Set out exactly, and with nothing added, the line containing "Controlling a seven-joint" and every line after it through the final line of the data.

___ PROVIDED INFORMATION ___

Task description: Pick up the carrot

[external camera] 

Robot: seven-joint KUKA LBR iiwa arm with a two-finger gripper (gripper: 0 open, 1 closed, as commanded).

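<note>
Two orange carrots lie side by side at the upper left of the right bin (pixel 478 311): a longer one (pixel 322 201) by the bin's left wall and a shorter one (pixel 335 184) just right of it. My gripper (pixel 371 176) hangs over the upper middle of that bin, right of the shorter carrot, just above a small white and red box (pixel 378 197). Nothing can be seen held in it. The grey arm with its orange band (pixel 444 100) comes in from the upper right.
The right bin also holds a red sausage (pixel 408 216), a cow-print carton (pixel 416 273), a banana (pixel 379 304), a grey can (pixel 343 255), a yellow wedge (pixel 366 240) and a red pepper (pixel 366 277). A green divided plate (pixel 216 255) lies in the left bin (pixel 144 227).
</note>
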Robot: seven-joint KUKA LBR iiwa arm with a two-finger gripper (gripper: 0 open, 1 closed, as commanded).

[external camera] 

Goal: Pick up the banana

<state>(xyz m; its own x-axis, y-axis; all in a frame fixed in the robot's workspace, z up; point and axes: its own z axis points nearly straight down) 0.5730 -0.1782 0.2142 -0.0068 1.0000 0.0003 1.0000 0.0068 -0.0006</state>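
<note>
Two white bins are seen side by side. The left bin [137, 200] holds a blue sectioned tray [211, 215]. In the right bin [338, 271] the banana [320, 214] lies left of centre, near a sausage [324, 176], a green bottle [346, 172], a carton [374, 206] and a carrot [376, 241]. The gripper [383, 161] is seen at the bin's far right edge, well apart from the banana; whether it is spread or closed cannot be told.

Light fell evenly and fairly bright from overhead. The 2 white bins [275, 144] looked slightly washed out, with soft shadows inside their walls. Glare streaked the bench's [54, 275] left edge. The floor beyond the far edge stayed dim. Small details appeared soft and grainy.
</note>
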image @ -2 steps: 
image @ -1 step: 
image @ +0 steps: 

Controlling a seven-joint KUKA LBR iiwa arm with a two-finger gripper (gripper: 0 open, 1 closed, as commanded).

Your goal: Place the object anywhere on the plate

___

§ RESULT
Controlling a seven-joint KUKA LBR iiwa arm with a two-finger gripper (gripper: 0 open, 1 closed, as commanded).

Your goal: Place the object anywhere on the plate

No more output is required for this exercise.